People talk too much. Right? I mean, do you ever meet people who say, “I know I talk too much,” yet they never actually improve?
Lately, I’ve been thinking about noise. Human-made noise, to be exact. I’m noticing how much it drains me, the traffic outside my office, the helicopter circling during my nature walk, people laughing just a little too loudly at the next restaurant table. Is it me? Am I being too sensitive? Or is modern noise killing us softly (or making us angrier)?
We already know noise pollution negatively affects mental health, elevating stress hormones, disrupting sleep, and increasing anxiety and irritability. But what about communication as a form of noise pollution?
Nightly news can feel like dark energy, polluting our minds in slow motion, and social media sends us into compare-and-despair mode. But what about everyday conversations?
A meaningful conversation has balance, both people sharing and truly listening. Instead, over-talking is everywhere. We spill so many words that we forget the gift of listening. Not listening to prepare a reply… but listening to understand.
This struggle is actually part of our evolution. Spoken language is a very new tool. For millions of years, humans relied on gesture, expression, and quiet attunement with the natural world. Silence meant safety. Noise meant alert. Our nervous systems simply weren’t built for the constant chatter we experience now.
So why do we fill every pause? Maybe we’re starving for connection after years of remote work.

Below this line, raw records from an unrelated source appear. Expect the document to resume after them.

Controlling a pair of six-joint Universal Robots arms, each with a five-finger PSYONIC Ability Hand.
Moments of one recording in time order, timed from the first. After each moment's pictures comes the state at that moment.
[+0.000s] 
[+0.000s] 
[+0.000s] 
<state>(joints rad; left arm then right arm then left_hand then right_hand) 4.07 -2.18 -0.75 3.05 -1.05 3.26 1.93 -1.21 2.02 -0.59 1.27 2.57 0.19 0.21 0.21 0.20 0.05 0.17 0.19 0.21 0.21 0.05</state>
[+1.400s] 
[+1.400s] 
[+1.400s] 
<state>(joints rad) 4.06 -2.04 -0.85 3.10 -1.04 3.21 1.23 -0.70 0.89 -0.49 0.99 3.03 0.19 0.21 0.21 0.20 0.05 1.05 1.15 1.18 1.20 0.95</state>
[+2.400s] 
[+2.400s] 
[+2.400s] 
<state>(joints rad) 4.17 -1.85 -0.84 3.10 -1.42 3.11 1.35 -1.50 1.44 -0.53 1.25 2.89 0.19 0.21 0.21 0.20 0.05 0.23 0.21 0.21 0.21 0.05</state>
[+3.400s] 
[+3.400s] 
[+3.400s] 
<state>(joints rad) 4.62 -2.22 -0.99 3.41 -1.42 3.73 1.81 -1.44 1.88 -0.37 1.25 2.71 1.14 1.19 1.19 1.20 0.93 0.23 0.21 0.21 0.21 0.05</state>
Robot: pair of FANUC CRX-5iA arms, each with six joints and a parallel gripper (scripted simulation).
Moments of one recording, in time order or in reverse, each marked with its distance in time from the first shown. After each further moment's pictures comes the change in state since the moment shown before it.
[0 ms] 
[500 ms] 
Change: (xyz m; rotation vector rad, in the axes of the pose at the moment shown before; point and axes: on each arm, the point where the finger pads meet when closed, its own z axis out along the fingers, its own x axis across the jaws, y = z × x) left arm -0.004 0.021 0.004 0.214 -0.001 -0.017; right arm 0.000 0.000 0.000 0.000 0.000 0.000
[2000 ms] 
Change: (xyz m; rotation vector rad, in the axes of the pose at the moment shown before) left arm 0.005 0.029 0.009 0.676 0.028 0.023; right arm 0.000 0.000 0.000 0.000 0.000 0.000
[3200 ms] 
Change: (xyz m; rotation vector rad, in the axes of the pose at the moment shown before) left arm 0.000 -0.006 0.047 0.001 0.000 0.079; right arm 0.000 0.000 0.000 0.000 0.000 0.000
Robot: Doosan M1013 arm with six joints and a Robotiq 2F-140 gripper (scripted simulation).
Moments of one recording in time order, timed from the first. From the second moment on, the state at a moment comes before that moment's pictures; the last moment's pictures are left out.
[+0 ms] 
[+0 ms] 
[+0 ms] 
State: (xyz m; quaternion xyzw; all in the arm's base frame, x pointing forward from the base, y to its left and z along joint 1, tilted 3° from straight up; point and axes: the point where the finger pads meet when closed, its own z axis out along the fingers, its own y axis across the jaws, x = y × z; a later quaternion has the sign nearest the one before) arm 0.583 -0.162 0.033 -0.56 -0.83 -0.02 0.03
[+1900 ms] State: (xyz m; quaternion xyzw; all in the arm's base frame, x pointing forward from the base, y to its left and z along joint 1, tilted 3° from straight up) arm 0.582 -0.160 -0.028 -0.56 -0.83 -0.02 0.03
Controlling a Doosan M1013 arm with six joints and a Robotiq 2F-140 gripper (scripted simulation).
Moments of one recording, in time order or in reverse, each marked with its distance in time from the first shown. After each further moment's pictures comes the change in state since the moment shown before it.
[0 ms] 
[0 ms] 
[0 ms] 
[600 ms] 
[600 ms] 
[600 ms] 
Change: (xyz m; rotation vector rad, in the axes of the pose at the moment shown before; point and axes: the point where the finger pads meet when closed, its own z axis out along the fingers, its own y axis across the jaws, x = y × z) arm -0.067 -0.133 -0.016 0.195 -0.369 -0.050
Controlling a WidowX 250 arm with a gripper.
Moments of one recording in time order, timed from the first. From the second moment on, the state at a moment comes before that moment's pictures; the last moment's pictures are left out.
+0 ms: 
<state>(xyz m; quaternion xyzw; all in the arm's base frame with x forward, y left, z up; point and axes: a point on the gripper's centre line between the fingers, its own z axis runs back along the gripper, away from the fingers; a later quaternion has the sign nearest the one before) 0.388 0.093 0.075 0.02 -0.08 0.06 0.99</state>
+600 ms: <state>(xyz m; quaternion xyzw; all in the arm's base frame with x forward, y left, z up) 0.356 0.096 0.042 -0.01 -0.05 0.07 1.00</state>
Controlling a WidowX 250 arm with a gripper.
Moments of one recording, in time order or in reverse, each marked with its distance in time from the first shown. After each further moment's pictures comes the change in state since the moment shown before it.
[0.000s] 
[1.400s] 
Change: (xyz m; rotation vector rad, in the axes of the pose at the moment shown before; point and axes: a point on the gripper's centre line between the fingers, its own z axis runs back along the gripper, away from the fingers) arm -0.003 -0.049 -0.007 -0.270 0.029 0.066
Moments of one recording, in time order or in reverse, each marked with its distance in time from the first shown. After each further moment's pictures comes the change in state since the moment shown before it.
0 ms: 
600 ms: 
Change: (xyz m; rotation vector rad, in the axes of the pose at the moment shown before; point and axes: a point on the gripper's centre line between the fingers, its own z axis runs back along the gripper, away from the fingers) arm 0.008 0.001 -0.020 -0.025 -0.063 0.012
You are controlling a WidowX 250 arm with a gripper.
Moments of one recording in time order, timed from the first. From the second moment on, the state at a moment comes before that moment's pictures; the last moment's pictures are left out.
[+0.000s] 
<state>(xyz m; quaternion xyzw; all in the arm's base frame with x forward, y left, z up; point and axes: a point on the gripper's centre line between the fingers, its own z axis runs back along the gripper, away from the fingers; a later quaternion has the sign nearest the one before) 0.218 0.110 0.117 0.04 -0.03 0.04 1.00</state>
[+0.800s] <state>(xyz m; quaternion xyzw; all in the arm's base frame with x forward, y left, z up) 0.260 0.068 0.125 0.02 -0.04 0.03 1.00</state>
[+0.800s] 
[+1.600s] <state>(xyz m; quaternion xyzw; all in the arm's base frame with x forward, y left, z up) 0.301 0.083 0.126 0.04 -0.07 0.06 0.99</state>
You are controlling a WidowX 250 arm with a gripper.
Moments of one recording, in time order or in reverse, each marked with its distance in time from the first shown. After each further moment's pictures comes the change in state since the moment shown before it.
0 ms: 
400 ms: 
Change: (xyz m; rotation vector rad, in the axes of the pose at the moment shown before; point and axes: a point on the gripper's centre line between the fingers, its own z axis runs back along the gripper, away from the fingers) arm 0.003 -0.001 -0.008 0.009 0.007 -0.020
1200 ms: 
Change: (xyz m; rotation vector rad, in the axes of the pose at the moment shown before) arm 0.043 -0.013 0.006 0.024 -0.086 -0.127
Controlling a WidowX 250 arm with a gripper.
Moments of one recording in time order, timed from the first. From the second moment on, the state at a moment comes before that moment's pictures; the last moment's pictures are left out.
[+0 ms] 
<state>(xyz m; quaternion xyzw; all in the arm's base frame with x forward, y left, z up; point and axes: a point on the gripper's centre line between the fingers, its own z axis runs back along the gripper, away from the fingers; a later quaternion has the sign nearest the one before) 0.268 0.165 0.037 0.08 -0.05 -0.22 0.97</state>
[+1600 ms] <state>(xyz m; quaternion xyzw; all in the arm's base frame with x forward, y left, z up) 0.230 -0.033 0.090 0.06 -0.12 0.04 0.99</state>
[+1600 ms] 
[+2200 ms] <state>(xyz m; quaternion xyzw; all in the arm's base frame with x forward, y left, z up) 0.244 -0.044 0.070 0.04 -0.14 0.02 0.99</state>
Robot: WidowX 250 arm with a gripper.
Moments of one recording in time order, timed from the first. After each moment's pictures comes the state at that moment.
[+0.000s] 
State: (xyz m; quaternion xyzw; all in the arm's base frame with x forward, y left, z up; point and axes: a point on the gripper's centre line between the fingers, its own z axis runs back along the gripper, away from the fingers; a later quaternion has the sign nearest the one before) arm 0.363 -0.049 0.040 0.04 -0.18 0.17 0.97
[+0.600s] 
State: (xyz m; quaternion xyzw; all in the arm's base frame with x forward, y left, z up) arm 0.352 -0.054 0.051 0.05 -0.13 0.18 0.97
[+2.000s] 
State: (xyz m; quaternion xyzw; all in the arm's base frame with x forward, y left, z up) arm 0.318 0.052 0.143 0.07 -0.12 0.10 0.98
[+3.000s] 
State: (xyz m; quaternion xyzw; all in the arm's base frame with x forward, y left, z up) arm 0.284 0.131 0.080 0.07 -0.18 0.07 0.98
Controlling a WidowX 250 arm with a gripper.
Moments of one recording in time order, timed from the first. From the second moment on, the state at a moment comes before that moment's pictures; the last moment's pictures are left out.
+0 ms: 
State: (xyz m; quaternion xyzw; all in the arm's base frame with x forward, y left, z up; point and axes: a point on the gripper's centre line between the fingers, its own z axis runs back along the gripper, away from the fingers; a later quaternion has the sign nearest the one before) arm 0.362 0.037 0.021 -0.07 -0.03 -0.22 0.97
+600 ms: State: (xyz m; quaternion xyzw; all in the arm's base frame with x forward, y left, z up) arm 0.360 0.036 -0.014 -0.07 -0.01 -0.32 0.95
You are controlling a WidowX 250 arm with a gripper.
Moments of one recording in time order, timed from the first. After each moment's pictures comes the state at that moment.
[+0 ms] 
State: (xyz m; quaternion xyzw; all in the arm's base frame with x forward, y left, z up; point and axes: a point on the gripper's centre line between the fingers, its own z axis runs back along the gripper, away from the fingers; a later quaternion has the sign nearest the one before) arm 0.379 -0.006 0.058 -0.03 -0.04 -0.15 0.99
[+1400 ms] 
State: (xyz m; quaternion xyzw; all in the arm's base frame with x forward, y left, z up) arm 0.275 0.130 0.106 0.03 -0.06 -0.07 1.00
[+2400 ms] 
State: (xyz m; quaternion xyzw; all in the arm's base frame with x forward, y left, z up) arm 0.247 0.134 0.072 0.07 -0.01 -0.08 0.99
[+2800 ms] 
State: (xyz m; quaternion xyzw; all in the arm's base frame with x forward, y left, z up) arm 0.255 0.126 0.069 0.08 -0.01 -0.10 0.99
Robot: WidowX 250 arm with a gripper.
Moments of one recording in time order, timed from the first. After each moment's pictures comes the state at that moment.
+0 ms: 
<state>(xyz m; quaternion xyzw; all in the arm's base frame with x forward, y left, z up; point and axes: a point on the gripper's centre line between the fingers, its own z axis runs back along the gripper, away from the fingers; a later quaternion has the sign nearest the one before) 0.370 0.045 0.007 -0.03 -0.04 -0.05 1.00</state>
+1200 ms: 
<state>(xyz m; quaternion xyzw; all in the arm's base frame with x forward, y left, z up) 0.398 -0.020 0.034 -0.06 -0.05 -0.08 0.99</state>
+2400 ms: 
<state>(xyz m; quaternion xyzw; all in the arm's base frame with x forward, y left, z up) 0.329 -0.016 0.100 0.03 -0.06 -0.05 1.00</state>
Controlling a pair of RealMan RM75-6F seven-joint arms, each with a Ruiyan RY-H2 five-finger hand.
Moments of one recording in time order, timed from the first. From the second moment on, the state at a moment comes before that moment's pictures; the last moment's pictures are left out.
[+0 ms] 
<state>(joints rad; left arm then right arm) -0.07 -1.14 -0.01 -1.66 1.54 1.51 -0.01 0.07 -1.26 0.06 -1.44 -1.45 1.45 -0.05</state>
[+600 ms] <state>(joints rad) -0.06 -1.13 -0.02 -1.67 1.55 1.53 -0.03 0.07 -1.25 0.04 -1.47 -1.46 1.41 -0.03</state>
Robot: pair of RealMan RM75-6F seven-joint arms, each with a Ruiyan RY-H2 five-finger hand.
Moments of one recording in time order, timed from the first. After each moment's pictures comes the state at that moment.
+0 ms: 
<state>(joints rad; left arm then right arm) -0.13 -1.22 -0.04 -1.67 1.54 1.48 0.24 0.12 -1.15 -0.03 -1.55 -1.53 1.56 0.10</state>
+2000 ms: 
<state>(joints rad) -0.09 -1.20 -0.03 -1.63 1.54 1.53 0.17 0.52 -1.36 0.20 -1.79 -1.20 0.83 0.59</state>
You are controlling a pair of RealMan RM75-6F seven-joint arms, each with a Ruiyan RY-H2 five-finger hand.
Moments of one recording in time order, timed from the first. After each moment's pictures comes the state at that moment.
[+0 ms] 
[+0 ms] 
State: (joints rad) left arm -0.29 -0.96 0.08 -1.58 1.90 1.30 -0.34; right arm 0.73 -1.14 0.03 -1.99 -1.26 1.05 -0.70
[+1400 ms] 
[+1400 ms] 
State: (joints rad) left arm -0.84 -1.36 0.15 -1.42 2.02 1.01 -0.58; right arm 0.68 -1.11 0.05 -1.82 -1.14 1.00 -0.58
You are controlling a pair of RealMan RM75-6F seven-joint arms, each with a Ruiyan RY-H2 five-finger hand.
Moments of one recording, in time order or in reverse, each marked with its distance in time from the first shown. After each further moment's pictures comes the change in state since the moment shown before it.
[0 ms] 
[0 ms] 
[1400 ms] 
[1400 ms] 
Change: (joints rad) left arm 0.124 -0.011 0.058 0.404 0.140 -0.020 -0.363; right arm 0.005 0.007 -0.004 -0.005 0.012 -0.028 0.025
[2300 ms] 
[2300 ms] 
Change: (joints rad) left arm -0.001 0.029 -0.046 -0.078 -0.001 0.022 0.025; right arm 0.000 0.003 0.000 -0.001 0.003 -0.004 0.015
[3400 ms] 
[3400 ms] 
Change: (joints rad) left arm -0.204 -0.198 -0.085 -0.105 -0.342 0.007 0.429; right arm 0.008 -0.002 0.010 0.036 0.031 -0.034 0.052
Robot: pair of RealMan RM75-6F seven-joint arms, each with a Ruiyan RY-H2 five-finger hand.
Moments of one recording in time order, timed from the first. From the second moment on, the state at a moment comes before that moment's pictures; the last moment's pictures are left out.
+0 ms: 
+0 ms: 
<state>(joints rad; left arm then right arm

Maybe attention feels like currency. Maybe we’re always trying to prove we belong.
But what if people value us more when we hold space instead of filling it?
Years ago, I spent 10 days on a silent retreat and left with a close friend—proof that a real connection doesn’t require words.
Ecclesiastes says: There is a time to keep silence and a time to speak. But lately, speaking dominates. We interrupt. We fix. We advise. We over-explain. We rarely allow silence to breathe.
Nature is teaching me to listen differently. It speaks through color, breeze, birdsong, and stillness. It reminds us that communication doesn’t always come from the mouth.
So here’s a gentle experiment for your next social gathering:
Try listening to understand.
Take a breath before responding.
Let a pause be a pause.
Ask one curious question. (“What was that like for you?”)
Be present with your whole body. Soften. Notice. Stay.
Do you talk too much? Do you drift when others speak? It’s okay—we all do.
But maybe we could all try showing up with two ears… and just one mouth.